We identified three properties of ParM critical for its ability to segregate DNA: fast spontaneous nucleation, symmetrical elongation, and dynamic instability. Of these, the role of dynamic instability is particularly interesting. It underlies three fundamental features of DNA segregation. (1) It ensures that pairs of plasmids are pushed in opposite directions—in effect, counting plasmids. (2) It promotes search and capture by driving plasmids on forced random walks through the cytoplasm, where they encounter other plasmids. (3) And surprisingly, dynamic instability provides energy to push plasmids through the cytoplasm.
We are also working to understand the structure of the interface between ParM filaments and their DNA cargo molecules as well as the mechanism of insertional polymerization that enables cargo complexes to convert the free energy of polymerization into useful work. More recently, we have begun comparing the ParM system with other bacterial, actin-based DNA segregation systems to see whether the rules we have outlined are general or simply one of many solutions to the given problem.
Archaeal cell biology
Archaea represent one of two domains of life on Earth, but we know far less about the cell biology of archaea than we know about bacteria and eukaryotes. For example, we do not understand how most archaea control their shape, organize their intracellular spaces, segregate their DNA, or divide. Mechanistic insight into these processes would shed new light on similar processes in the other domains of life and enable us to better understand the evolution of life on earth and the emergence of the eukaryotic lineage.

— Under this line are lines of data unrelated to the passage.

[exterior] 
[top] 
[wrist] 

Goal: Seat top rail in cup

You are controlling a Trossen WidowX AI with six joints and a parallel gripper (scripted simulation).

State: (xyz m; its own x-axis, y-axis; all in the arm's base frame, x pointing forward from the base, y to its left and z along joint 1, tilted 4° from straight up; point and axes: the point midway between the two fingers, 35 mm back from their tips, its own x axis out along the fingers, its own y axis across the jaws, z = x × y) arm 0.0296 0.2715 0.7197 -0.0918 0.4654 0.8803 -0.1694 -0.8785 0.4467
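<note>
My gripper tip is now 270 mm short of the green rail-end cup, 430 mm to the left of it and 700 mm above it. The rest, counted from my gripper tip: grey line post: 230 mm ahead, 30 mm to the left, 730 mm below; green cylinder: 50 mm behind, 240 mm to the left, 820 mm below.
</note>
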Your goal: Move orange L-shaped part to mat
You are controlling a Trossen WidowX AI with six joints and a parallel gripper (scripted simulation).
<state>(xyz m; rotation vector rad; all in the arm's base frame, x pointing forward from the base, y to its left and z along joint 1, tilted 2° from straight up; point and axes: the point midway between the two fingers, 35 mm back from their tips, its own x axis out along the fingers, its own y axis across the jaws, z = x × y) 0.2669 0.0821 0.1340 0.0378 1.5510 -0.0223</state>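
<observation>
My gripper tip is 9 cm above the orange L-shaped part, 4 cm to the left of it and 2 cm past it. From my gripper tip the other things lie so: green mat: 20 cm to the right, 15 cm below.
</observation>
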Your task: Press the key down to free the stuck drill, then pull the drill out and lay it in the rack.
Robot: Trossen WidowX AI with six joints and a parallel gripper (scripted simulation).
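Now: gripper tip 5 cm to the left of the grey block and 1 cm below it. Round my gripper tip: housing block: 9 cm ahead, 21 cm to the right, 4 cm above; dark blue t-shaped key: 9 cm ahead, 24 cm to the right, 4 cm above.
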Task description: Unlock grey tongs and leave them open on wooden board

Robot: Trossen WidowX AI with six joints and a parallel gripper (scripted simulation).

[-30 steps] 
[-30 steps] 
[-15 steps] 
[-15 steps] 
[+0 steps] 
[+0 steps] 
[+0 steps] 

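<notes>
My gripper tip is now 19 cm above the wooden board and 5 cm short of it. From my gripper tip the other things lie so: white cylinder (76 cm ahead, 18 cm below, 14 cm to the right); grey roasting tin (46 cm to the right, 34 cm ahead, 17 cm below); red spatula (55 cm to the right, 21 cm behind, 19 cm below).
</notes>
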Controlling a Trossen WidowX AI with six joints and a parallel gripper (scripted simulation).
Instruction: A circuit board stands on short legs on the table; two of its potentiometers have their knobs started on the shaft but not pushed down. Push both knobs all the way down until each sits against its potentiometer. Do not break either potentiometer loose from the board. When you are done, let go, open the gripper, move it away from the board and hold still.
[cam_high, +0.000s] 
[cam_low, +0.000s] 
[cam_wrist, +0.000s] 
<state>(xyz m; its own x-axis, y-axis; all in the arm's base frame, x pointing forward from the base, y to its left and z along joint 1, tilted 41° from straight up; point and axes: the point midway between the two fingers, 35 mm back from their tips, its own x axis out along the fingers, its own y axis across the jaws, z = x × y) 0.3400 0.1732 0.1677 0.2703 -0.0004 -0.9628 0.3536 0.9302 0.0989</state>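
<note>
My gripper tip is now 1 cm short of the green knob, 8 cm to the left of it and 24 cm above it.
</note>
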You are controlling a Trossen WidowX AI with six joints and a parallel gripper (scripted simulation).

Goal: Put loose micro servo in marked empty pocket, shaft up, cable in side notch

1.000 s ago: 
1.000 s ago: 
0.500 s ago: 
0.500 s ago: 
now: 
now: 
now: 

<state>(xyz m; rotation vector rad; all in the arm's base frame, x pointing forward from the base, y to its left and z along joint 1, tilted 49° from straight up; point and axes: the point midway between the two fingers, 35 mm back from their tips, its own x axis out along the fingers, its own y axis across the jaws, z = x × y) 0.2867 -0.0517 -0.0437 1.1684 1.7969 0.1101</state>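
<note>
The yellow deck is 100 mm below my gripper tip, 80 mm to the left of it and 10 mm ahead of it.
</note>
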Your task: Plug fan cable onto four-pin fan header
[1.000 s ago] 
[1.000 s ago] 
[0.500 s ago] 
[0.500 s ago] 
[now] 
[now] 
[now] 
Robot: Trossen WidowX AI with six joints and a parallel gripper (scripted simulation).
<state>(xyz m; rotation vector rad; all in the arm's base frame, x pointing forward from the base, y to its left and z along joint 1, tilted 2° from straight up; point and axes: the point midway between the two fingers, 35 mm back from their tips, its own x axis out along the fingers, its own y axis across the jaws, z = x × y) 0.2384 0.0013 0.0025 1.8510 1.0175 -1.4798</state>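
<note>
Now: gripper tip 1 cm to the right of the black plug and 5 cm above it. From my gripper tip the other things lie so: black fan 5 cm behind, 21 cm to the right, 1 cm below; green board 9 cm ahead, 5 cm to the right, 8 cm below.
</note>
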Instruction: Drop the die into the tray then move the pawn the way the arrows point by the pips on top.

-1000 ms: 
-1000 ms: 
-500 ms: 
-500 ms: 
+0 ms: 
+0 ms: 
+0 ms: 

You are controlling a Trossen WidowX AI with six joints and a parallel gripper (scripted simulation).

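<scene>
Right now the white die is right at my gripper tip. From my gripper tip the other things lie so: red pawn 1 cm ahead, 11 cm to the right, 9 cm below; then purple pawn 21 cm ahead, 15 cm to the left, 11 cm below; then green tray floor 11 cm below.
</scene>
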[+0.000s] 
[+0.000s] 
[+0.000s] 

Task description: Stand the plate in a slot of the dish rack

In my lab, we study cell division and DNA segregation in the model crenarchaeon Sulfolobus acidocaldarius that grows optimally at 75–80°C and at pH 2–3. Recently, we developed a system for high-resolution microscopy at high temperature which allowed us to observe live Sulfolobus cells divide at 75°C. We are also working toward reconstituting the conserved SegABs system, which allows chromosome segregation in Sulfolobus. Interestingly, this system resembles the bacterial ParABs system, with SegA being an archaeal homolog of bacterial ParA.